Stars such as Jennifer Lawrence, Jessica Chastain, and Sandra Bullock have raised awareness of pay inequality between male and female actors in Hollywood. The issue is out in the open and being debated. But what about the below-the-line professions — especially trades that are dominated by one sex or the other?
Take, for example, the Art Directors Guild, whose members are nearly 73% male. The base weekly on-call rate for art directors and production designers is $3,754.47. By contrast, among members of the Costume Designers Guild, which is nearly 80% female, the weekly base salary is $2,622.91 for TV production and $2,789.73 for film work. Add to this the fact that, unlike the job of art director, there are no rules requiring studios to officially hire a costume designer for a project, and it’s easy to see a pattern.
While ADG executive director Chuck Parker was unavailable to be interviewed for this story, his guild has increased its diversification efforts, having established a committee to perform an internal survey of members to identify problems and find solutions.
Nickolaus Brown, president of Motion Picture Costumers IATSE Local 705, says there’s no animosity between the two guilds. But CDG president Salvador Perez argues that the pay disparity is a systemic problem rooted in the stereotypes of gender roles.
“I think that for the longest time, it was, ‘Well, my girlfriend shops. How hard could it be? My wife shops; she should be a costume designer,’” says Perez, the costume designer for Hulu’s “The Mindy Project.” “There’s more to my job than shopping…. Yes, production designers build the sets and the world of the shows, but we help create characters through their costumes.”
Perez adds that costumes can add considerable value to a show via merchandising — a revenue opportunity seldom provided by production design. This added value comes when the look created by a costume designer has an impact on the fashion industry at large — such as occurred with Janie Bryant’s costuming work on “Mad Men” and Lyn Paolo’s on “Scandal” — or when studios and networks seize opportunities for marketing tie-ins. Such initiatives make costume designers’ jobs harder and don’t necessarily result in financial compensation for them.
“I get emails and texts all the time about the clothes on the show and who makes them,” says “Transparent” costume designer Marie Schley. “It’s a way for the audience to relate to the show. When you’re looking at the actor, you’re looking at the clothes. It’s a question of why that isn’t more respected.”
The deck seems stacked against women in more ways than one. Even as female costume designers find challenges in capitalizing on their work, women who are production designers find it difficult to advance in that profession.

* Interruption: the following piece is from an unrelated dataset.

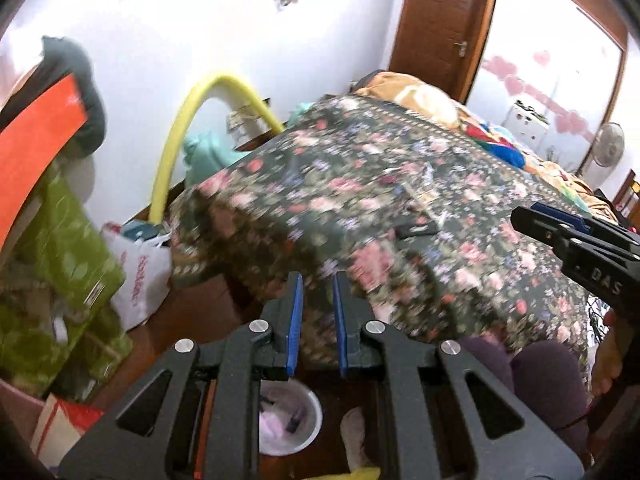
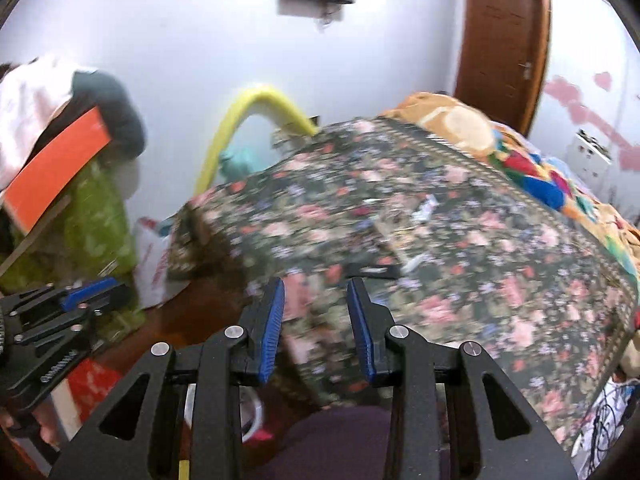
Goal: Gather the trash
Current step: 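Move both open tools back up to the remaining items on the bedspread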
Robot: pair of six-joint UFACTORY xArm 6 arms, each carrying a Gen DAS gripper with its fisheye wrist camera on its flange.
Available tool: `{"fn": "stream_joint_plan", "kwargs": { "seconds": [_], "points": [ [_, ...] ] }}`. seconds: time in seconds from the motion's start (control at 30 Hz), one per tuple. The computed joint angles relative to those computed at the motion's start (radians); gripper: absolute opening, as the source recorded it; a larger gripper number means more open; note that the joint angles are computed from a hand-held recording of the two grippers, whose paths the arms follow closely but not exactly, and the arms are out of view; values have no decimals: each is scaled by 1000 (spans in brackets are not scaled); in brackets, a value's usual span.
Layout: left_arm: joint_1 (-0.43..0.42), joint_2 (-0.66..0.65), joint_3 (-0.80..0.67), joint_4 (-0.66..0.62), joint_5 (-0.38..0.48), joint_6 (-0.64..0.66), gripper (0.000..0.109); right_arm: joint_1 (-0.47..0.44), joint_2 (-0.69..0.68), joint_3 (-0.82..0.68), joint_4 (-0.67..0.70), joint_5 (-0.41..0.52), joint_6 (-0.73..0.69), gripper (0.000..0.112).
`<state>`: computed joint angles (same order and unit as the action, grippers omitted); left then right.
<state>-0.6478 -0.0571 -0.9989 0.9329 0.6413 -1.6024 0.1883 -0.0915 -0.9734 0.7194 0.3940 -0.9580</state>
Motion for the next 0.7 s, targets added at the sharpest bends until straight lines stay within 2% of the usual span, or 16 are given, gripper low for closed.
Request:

“I’ve worked with female artists all my life, and we all say that you have to work twice as hard as everyone else — and even then it’s luck,” says “Transparent” production designer Cat Smith. “I knew that if I was going to get that chance [to advance to production designer], it was going to be on the recommendation of a woman.”
She adds that men have an easier time advancing in production design. “You’ll see a lot of guys skip [stages]. It’s like, how did this guy get this position?”
Smith says she has heard of women production designers being denied jobs because the people in charge wanted a man for the role. “I think people are loath to admit that nowadays,” she adds. “I’ve been told in art director interviews that they want a guy because guys would be more aggressive with production. Or that women don’t design boats or spaceships or — my favorite — jails.”
In an era when “Equal pay for equal work” is a mantra for women in all careers, this dispute appears to be another classic example of the disparity.
“It’s all been brought to life with Donald Trump and the way women are perceived,” says IATSE’s Brown. “This is a national conversation. There are things that are helping to level the playing field, but we still have a way to go.”